**THE TASK**
Among the entries below, find every line that contains the string "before", then copy it.

**DATASET RECORDS**

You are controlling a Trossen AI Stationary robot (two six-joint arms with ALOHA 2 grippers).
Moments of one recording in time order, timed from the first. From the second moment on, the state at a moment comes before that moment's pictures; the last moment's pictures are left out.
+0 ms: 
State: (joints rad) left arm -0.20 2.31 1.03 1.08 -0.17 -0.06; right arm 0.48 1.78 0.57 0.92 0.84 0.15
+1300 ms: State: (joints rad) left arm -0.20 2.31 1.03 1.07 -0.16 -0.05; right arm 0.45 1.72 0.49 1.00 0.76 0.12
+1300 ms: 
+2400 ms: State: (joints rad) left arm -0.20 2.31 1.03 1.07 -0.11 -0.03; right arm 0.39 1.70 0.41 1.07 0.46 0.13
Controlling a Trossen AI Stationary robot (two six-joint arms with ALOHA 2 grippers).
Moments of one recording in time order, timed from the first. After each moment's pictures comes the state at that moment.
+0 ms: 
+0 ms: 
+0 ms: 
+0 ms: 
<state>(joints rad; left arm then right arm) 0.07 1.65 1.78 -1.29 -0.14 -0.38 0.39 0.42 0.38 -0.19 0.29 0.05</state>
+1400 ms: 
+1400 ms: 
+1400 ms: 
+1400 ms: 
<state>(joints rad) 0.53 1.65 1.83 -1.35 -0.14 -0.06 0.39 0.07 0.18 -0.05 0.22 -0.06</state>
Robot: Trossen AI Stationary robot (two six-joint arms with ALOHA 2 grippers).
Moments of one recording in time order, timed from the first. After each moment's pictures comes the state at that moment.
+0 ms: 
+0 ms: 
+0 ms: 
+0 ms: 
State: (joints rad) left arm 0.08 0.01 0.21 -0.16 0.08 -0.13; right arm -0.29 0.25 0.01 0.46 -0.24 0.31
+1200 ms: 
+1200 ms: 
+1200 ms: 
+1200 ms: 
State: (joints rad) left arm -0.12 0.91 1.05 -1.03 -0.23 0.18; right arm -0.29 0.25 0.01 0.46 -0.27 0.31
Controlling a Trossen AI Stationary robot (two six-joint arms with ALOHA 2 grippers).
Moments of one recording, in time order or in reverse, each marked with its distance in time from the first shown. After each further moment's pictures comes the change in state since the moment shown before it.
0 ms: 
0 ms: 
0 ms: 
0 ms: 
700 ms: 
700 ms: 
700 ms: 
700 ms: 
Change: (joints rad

**RESPONSE TO THE TASK**
Moments of one recording in time order, timed from the first. From the second moment on, the state at a moment comes before that moment's pictures; the last moment's pictures are left out.
Moments of one recording, in time order or in reverse, each marked with its distance in time from the first shown. After each further moment's pictures comes the change in state since the moment shown before it.

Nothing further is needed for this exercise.